Dressing professionally doesn’t mean you have to negate your identity or individuality. The template has been endlessly remixed by different groups and can continue to evolve in its meaning. Mostly, I think this is a good problem to have. The decline of dress codes is part of a broader question about how we negotiate different cultural identities in a common society. Office dress codes are messy right now, but they’re relatively trivial in the grand scheme of things and will hopefully one day work themselves out. 

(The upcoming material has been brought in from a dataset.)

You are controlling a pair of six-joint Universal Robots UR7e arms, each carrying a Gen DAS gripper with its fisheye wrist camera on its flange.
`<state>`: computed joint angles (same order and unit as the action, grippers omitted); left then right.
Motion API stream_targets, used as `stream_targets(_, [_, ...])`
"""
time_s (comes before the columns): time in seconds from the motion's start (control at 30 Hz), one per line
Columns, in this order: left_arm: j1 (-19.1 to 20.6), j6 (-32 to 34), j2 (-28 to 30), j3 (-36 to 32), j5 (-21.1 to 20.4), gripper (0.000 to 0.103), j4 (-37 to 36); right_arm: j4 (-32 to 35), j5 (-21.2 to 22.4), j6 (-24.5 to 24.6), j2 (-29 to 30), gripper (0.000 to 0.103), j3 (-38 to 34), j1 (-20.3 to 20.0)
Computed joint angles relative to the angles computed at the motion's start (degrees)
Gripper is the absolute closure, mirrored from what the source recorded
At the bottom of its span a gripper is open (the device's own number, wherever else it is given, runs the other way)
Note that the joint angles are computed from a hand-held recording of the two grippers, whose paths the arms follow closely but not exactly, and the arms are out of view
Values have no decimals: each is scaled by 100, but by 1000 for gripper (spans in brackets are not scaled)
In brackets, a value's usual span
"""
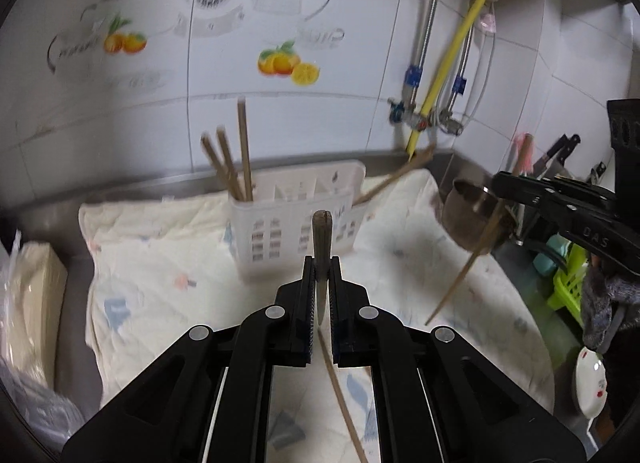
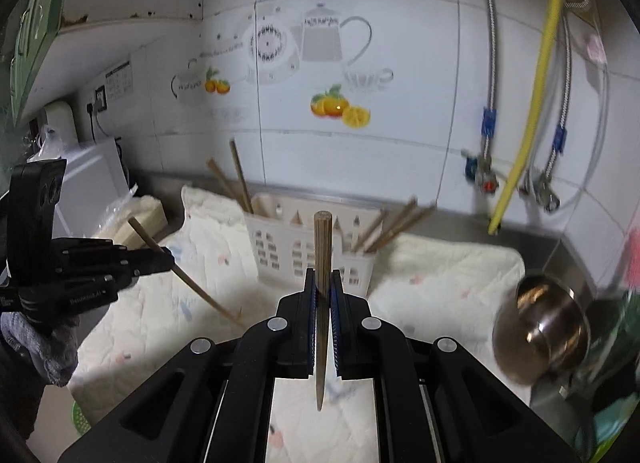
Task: Organize utensils
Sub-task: 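Lift the chopstick upright with the left tool while the right tool raises its chopstick, then lower the left tool's chopstick into the white holder and open while the right tool releases its chopstick there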
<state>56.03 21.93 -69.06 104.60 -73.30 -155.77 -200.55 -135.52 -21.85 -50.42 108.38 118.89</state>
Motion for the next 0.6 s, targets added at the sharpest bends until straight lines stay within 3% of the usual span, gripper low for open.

In the early 1990s, Stuart Hall, a Jamaican-born British cultural theorist, wrote about the challenges thrown up by conflicting definitions of culture, community, and nation. As Hall notes, “common culture” and “common society” are two different things, and this is something we should embrace, not run away from. “It should not be necessary to look, walk, feel, think, speak exactly like a paid-up member of the buttoned-up, stiff-upper-lipped, fully corseted and free-born Englishman, culturally to be accorded either the informal courtesy and respect of civil social intercourse or the rights of entitlement and citizenship,” he wrote. “Since cultural diversity is, increasingly, the fate of the modern world, and ethnic absolutism a regressive feature of late-modernity, the greatest danger now arises from forms of national and cultural identity — new or old — which attempt to secure their identity by adopting closed versions of culture or community and by the refusal to engage — in the name of an ‘oppressed white minority’ (sic) — with the difficult problems that arise from trying to live with difference. The capacity to live with difference is, in my view, the coming question of the twenty-first century.” For those of us obsessed with clothes, the question is what an ideal workplace would look like, both in social order and dress culture.